_ASSIGNMENT_
The lines needed are those below that contain the word "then"; copy each one.

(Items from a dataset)
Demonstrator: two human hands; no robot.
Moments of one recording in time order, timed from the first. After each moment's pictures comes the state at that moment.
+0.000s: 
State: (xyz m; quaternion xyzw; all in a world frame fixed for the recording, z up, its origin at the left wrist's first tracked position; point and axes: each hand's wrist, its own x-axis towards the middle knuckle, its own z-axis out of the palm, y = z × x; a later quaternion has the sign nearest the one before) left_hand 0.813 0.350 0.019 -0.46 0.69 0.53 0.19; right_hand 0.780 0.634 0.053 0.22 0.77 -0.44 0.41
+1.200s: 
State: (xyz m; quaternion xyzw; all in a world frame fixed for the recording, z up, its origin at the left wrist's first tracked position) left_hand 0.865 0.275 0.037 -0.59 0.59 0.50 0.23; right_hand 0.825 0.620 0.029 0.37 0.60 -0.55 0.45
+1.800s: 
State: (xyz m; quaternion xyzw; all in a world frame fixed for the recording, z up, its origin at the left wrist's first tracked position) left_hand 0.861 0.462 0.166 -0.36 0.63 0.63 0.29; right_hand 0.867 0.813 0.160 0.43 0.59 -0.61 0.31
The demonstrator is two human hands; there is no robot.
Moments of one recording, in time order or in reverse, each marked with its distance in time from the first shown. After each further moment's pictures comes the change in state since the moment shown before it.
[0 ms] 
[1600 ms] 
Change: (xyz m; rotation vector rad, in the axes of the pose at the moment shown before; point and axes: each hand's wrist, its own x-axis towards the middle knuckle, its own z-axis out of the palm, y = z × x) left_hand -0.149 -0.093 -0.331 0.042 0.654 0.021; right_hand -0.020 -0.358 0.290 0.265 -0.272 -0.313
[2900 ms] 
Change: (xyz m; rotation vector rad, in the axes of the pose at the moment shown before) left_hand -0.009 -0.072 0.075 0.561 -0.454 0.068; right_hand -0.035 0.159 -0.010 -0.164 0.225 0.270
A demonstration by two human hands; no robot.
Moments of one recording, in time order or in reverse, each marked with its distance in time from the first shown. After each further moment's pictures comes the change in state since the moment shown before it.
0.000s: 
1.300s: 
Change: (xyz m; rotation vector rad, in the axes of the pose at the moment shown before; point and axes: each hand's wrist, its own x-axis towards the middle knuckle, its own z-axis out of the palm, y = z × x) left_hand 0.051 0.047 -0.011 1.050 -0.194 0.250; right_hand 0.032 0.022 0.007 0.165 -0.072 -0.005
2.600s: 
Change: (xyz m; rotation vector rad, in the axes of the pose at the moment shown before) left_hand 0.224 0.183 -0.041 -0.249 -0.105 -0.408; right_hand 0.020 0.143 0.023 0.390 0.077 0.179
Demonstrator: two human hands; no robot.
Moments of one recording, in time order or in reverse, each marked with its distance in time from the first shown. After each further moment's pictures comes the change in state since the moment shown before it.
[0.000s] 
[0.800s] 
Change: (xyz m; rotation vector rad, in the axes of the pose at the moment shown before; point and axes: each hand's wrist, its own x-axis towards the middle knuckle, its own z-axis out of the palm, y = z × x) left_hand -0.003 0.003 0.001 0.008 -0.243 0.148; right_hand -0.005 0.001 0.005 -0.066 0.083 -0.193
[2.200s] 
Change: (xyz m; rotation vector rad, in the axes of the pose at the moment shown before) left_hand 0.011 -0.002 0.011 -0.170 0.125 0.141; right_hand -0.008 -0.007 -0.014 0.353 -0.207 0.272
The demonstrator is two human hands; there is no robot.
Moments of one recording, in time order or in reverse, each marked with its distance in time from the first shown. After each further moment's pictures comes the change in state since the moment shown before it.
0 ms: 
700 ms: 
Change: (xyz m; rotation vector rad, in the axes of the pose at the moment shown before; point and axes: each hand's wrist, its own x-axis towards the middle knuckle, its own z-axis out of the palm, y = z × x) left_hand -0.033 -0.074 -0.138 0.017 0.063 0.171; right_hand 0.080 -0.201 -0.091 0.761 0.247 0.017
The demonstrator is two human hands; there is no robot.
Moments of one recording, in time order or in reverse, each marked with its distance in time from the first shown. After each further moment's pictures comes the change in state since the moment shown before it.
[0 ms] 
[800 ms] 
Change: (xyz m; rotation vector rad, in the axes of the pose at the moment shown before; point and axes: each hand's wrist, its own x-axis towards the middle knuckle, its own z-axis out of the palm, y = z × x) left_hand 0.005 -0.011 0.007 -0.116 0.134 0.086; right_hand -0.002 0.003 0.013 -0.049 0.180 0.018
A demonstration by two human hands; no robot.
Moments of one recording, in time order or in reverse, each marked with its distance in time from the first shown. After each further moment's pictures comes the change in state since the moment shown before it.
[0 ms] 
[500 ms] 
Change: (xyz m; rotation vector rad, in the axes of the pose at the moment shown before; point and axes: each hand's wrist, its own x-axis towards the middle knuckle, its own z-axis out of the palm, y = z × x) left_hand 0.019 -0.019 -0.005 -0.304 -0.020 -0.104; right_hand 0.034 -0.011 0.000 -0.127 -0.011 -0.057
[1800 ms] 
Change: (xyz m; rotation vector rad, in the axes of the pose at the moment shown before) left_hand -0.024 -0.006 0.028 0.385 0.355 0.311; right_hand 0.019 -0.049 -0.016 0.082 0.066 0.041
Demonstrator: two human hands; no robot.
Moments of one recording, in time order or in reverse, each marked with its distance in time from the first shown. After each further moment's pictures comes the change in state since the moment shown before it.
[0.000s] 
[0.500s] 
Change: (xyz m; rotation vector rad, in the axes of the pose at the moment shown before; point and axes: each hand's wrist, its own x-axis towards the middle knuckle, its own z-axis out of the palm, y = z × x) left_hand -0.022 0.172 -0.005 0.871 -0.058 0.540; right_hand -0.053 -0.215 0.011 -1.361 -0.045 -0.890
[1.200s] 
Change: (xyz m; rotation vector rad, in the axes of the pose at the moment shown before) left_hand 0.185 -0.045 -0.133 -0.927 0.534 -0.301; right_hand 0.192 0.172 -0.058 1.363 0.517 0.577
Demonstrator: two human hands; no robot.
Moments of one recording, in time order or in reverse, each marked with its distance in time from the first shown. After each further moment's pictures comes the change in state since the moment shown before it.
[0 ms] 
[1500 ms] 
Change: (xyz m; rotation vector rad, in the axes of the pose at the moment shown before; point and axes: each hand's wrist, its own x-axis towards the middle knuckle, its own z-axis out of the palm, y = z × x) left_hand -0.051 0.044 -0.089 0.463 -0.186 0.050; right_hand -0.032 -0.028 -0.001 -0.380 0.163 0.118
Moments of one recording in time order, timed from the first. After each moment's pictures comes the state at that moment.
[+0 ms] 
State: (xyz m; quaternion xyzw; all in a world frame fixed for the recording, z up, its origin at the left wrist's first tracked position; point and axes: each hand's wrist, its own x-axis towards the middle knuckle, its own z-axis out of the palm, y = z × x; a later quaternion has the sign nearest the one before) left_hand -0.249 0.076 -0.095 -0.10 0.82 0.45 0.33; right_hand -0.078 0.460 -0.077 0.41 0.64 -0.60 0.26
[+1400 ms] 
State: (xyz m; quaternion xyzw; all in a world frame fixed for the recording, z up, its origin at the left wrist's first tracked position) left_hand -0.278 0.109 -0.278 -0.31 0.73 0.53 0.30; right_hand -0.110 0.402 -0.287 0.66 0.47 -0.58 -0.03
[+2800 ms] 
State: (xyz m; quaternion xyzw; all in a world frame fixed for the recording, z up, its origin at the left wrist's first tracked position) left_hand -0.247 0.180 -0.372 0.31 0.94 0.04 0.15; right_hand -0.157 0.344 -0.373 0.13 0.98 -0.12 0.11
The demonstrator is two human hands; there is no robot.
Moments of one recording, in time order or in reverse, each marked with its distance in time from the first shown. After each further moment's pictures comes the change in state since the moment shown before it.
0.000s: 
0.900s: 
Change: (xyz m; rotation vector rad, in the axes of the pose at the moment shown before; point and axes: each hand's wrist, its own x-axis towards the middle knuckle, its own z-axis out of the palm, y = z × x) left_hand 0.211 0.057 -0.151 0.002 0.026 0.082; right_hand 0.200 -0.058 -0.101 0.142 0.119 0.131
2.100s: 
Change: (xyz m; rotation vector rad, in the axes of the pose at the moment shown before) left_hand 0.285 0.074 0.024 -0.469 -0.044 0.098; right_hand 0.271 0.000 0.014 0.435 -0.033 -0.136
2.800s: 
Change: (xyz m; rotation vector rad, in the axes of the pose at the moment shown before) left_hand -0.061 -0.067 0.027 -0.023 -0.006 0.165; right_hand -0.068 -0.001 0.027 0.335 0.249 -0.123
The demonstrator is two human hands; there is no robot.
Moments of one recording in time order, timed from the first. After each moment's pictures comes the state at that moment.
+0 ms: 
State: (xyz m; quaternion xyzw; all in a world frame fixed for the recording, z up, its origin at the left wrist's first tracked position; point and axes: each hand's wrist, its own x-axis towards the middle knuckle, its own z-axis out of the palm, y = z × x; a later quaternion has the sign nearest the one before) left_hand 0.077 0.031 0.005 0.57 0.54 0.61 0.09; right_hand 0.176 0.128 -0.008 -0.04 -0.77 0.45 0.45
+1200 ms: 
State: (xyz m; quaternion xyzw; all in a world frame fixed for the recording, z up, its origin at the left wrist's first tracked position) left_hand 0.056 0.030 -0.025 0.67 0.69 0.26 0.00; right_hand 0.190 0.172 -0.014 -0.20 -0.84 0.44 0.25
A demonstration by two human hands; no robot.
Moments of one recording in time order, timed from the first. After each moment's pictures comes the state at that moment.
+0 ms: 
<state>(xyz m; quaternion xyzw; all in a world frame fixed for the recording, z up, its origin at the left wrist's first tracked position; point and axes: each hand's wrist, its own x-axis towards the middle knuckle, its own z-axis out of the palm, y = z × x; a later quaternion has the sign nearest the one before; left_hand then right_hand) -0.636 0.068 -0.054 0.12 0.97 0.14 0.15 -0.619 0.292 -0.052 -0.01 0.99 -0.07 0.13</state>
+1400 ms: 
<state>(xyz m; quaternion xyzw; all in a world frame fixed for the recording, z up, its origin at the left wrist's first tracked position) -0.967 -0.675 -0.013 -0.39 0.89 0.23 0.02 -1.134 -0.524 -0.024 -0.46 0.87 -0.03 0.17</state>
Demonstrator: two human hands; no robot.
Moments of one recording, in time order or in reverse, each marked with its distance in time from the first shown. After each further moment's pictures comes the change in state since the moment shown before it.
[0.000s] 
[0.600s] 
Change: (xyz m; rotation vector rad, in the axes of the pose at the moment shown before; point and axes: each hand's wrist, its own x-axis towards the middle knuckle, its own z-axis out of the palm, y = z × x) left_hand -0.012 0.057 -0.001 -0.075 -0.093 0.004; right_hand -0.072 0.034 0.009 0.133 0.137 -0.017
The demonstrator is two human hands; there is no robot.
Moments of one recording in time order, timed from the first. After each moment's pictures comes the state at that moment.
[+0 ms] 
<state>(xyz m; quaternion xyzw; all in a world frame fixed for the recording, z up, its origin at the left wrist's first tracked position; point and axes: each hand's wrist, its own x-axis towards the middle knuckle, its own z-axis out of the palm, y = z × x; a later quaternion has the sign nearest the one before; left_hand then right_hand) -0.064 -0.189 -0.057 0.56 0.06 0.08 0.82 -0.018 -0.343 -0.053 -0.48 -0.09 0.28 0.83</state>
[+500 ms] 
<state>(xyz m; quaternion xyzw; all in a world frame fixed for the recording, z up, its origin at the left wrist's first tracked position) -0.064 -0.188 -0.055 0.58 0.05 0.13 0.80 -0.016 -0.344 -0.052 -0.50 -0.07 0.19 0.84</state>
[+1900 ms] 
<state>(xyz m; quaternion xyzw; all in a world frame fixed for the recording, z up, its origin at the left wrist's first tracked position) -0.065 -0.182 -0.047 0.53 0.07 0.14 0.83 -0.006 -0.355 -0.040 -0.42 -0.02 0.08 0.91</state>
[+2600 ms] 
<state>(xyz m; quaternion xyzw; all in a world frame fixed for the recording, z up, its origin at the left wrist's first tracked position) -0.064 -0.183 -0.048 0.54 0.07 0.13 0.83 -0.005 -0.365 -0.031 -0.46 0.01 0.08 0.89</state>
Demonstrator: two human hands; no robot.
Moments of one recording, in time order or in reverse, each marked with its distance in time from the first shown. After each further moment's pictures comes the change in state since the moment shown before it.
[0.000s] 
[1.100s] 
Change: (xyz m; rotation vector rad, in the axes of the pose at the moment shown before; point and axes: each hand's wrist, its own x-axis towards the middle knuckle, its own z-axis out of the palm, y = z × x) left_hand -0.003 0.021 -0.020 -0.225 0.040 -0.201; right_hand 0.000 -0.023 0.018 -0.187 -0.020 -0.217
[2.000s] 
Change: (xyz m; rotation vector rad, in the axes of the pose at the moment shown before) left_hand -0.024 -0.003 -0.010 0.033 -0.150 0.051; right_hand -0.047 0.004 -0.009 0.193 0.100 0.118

_THE COMPLETED TASK_
<state>(xyz m; quaternion xyzw; all in a world frame fixed for the recording, z up, its origin at the left wrist's first tracked position; point and axes: each hand's wrist, its own x-axis towards the middle knuckle, its own z-axis out of the palm, y = z × x; a later quaternion has the sign nearest the one before; left_hand then right_hand) -0.636 0.068 -0.054 0.12 0.97 0.14 0.15 -0.619 0.292 -0.052 -0.01 0.99 -0.07 0.13</state>
<state>(xyz m; quaternion xyzw; all in a world frame fixed for the recording, z up, its origin at the left wrist's first tracked position; point and axes: each hand's wrist, its own x-axis towards the middle knuckle, its own z-axis out of the palm, y = z × x; a later quaternion has the sign nearest the one before; left_hand then right_hand) -0.064 -0.189 -0.057 0.56 0.06 0.08 0.82 -0.018 -0.343 -0.053 -0.48 -0.09 0.28 0.83</state>

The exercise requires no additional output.